→ TASK ITEM: Copy exactly the lines of the data below that run from the line holding "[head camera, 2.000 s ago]" through the line holding "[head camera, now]", both ends included.

→ GIVEN DATA:
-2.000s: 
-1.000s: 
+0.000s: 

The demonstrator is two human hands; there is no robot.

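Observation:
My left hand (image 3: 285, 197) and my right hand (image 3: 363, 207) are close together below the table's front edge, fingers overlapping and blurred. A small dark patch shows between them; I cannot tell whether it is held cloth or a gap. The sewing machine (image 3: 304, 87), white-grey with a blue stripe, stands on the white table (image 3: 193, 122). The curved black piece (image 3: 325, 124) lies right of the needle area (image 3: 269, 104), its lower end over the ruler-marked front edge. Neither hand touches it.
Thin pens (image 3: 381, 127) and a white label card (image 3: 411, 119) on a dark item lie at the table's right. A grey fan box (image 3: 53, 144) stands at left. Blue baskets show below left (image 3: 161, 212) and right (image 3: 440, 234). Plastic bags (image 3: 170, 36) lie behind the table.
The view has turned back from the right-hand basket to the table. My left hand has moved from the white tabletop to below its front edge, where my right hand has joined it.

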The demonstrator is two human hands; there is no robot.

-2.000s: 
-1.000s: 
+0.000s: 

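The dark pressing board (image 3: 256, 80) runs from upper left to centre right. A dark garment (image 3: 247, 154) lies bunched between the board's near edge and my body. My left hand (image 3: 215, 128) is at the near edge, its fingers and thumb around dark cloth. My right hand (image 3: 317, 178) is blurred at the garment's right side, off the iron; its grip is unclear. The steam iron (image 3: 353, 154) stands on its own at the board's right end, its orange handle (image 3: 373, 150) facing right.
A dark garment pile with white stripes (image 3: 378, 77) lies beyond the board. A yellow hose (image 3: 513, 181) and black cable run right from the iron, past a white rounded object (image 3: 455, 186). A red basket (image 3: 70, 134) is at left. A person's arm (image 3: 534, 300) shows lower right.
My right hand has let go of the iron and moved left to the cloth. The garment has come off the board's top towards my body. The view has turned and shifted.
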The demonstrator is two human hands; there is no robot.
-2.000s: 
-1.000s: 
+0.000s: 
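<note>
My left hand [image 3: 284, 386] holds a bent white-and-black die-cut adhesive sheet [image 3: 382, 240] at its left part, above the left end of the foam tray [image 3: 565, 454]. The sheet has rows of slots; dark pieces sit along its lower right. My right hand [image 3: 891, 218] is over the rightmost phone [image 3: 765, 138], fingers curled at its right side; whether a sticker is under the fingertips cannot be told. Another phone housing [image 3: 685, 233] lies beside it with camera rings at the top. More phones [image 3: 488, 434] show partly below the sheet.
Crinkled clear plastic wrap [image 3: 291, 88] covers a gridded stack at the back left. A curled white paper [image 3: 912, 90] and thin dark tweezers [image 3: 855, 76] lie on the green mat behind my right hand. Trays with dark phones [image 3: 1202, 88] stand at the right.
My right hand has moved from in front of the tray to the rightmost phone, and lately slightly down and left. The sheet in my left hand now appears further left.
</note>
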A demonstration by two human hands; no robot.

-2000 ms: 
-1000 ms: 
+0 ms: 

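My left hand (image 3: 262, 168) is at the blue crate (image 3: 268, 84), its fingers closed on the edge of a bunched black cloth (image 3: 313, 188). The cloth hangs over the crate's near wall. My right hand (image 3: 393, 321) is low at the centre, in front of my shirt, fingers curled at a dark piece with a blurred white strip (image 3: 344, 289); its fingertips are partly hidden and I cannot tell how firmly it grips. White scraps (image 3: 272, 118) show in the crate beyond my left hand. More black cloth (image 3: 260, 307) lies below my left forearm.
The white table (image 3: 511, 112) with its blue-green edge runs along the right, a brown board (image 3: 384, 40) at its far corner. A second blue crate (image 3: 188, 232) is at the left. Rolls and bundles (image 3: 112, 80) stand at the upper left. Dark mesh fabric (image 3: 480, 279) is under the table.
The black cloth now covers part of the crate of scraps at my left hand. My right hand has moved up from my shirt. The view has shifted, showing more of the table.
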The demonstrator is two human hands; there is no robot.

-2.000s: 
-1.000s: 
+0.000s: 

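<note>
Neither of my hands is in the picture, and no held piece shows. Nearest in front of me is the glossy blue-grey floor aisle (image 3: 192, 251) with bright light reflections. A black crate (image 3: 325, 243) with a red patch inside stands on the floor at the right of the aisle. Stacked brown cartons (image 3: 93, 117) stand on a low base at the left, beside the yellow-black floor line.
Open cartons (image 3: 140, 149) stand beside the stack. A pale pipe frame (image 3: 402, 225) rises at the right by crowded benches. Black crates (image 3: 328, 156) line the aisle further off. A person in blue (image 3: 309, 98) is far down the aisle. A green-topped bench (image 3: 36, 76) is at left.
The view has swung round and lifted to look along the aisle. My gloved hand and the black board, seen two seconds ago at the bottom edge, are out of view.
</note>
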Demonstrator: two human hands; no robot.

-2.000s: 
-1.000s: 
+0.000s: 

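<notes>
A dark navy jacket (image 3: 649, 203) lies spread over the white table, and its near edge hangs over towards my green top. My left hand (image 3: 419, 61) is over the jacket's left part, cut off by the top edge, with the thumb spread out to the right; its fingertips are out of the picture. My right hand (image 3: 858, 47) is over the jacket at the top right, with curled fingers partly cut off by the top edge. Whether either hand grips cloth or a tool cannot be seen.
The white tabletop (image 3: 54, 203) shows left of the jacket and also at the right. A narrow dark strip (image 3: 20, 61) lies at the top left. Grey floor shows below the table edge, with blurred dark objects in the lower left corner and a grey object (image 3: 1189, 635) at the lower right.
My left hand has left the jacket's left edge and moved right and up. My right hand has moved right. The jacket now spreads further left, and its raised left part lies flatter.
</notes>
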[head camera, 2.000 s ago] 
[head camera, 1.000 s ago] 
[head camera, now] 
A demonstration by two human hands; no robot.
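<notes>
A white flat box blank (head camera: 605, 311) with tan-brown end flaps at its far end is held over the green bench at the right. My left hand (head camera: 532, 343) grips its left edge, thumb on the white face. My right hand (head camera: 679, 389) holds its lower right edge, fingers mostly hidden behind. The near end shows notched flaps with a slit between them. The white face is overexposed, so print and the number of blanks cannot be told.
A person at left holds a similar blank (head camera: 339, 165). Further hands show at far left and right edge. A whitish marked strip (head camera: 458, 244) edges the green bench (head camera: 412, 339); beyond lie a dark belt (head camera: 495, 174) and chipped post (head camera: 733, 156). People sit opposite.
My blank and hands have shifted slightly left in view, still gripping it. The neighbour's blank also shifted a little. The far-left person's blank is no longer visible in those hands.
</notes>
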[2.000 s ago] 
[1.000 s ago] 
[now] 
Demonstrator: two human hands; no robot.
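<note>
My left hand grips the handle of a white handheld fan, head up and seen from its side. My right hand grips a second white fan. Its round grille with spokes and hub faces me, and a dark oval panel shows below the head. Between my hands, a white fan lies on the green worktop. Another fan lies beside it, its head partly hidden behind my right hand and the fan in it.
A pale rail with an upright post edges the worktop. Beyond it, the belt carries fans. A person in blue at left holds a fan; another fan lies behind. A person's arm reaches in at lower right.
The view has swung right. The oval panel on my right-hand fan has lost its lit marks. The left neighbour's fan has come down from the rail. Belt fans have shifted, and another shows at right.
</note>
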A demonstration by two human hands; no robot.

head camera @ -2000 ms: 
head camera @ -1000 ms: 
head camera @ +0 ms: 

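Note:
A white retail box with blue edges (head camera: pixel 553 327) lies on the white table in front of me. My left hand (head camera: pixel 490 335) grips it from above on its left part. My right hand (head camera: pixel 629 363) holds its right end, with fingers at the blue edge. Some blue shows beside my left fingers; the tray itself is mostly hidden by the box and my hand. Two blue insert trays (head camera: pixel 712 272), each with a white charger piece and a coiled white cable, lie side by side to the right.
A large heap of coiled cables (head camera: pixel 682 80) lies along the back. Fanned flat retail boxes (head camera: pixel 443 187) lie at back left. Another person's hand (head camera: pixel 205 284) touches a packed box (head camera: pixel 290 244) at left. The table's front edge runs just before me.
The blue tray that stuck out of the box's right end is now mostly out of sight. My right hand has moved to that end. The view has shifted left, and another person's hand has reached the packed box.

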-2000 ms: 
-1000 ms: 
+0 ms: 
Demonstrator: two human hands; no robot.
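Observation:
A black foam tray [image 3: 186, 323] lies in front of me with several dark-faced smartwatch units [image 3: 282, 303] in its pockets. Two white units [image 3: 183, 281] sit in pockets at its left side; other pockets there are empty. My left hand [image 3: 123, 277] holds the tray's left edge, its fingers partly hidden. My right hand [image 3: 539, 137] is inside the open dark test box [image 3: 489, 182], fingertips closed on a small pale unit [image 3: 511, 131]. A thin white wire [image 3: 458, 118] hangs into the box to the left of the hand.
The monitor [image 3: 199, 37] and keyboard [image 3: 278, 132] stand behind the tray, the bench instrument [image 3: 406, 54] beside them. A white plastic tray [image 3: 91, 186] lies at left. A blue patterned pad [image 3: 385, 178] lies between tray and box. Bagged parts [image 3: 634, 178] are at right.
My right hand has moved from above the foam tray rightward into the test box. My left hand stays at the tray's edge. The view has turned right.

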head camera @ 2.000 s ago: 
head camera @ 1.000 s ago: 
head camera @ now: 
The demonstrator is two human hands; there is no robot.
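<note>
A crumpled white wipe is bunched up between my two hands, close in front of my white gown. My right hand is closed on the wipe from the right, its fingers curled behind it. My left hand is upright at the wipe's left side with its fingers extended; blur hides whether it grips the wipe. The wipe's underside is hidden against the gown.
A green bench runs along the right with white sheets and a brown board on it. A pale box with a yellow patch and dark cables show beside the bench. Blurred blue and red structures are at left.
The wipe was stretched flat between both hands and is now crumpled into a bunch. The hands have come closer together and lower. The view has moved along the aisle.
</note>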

→ THE COMPLETED TASK:
[head camera, 2.000 s ago] 
[head camera, 1.000 s ago] 
[head camera, now] 

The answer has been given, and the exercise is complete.